▸ **TO DO**: Among the lines of the data, copy those that hold "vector".

▸ **DATA IN THIS EXERCISE**:
━━━━━━━━━━━━━━━━━━━━━━━━━━━━━━
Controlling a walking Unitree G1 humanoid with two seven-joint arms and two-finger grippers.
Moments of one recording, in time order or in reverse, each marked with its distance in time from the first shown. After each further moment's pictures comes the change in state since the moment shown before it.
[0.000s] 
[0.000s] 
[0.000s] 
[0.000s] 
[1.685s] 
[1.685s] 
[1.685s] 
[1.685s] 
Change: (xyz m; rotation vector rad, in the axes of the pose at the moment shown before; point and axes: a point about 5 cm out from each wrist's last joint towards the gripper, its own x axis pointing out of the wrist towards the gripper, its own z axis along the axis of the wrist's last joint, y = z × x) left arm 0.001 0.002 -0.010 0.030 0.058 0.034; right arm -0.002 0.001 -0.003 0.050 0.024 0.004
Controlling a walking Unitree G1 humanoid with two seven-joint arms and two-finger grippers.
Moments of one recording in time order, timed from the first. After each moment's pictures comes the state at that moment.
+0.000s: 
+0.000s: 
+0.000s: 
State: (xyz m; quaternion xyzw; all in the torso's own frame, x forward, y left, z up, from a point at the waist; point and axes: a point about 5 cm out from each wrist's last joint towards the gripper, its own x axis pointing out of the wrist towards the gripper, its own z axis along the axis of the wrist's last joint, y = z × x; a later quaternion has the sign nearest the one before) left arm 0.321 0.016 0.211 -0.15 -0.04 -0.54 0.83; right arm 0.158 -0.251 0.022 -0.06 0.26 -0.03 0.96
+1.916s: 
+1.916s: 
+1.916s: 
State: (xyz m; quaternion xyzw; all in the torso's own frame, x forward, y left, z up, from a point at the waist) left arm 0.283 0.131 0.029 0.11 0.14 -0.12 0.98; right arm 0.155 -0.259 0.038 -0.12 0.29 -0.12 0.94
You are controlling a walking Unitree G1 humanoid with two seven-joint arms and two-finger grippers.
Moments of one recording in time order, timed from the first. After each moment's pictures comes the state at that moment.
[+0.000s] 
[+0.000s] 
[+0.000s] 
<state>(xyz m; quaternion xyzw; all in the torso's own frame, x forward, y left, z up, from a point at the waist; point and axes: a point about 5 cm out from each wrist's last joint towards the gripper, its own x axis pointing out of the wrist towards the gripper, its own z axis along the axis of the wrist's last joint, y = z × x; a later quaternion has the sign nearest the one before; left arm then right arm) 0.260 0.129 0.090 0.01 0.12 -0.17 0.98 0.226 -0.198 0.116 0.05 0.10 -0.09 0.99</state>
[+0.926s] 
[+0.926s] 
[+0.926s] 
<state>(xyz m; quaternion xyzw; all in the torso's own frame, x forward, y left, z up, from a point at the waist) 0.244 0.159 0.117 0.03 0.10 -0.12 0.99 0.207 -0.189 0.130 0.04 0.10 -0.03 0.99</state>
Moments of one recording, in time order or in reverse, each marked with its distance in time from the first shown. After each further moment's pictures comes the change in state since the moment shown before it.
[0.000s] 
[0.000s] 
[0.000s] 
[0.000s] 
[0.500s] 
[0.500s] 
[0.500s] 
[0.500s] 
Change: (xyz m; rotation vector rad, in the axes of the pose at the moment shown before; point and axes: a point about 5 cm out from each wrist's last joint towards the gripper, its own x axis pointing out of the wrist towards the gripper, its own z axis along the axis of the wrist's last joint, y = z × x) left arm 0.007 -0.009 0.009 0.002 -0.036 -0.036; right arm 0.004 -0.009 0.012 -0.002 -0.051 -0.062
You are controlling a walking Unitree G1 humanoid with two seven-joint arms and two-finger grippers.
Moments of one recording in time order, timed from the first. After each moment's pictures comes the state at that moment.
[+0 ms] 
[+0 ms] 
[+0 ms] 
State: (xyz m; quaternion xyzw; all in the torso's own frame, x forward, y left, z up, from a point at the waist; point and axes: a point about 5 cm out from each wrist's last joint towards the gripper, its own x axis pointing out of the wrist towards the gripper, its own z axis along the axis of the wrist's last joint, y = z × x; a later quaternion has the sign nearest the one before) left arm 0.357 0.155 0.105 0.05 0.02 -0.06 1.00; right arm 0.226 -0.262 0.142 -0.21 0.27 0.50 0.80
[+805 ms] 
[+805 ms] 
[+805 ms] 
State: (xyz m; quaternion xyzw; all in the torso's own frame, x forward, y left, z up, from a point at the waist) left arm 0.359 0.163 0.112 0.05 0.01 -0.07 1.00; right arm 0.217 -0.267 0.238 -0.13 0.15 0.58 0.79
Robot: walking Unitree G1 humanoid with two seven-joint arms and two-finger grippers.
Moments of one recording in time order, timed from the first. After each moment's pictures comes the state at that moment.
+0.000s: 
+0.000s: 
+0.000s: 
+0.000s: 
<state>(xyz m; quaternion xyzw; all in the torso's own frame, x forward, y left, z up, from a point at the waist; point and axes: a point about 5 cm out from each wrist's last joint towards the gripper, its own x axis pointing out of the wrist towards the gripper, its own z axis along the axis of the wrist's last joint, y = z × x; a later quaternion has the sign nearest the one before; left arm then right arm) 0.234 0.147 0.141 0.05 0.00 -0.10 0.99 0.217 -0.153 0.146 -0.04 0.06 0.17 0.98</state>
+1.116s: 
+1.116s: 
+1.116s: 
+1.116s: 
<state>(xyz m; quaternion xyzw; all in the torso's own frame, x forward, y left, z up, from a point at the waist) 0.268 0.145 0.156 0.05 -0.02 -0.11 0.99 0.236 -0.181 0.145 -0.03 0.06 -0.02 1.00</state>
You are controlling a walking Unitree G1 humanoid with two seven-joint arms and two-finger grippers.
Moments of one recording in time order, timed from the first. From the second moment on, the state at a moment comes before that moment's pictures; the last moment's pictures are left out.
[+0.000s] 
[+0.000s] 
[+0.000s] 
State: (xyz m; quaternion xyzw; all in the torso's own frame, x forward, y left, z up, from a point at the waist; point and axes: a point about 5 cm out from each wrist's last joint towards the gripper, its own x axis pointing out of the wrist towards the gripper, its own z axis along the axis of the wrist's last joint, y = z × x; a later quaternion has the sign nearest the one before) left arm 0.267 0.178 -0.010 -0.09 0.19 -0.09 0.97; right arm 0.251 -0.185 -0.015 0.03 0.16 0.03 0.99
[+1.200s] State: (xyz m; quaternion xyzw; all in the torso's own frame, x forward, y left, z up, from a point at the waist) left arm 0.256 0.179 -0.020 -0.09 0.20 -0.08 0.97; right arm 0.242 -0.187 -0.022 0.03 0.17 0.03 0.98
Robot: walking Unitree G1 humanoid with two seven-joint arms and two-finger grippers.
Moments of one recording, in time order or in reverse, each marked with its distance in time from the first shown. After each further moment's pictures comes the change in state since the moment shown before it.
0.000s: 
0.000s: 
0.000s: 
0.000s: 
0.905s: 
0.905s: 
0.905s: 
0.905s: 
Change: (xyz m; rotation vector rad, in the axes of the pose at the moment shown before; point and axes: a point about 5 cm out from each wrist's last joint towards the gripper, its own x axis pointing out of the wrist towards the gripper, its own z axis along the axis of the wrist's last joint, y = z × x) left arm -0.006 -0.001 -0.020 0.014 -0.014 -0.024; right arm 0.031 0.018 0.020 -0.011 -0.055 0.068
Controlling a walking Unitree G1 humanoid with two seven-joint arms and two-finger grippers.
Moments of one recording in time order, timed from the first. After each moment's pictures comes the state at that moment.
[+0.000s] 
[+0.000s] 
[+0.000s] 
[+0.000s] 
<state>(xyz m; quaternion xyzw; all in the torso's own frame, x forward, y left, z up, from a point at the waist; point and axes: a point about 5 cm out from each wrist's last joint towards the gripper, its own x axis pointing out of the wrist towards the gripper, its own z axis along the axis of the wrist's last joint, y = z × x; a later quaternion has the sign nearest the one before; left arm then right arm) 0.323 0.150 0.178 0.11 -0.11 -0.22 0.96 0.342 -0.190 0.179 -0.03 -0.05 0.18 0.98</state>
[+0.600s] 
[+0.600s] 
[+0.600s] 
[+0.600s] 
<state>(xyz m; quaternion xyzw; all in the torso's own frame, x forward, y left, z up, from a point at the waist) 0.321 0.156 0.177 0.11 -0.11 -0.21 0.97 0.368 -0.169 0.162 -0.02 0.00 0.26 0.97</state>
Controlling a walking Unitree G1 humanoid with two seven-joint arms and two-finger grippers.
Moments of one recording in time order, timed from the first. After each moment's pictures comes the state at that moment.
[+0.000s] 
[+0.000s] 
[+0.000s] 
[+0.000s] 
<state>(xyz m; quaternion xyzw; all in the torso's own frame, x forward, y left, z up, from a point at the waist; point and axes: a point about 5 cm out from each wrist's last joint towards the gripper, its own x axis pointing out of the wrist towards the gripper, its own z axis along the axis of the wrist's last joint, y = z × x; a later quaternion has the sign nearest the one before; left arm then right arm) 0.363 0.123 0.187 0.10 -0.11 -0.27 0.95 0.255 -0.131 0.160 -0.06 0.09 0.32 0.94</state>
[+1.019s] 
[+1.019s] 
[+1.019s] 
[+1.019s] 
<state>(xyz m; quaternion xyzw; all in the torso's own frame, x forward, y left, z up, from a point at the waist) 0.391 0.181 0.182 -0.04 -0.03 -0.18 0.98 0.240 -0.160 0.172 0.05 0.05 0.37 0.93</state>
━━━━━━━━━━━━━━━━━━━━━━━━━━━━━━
▸ **EXPECTED OUTPUT**:
Change: (xyz m; rotation vector rad, in the axes of the pose at the moment shown before; point and axes: a point about 5 cm out from each wrist's last joint towards the gripper, its own x axis pointing out of the wrist towards the gripper, its own z axis along the axis of the wrist's last joint, y = z × x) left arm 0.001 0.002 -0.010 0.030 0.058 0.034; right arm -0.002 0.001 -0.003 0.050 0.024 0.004
Change: (xyz m; rotation vector rad, in the axes of the pose at the moment shown before; point and axes: a point about 5 cm out from each wrist's last joint towards the gripper, its own x axis pointing out of the wrist towards the gripper, its own z axis along the axis of the wrist's last joint, y = z × x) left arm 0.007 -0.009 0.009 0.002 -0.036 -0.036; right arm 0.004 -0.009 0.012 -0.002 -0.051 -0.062
Change: (xyz m; rotation vector rad, in the axes of the pose at the moment shown before; point and axes: a point about 5 cm out from each wrist's last joint towards the gripper, its own x axis pointing out of the wrist towards the gripper, its own z axis along the axis of the wrist's last joint, y = z × x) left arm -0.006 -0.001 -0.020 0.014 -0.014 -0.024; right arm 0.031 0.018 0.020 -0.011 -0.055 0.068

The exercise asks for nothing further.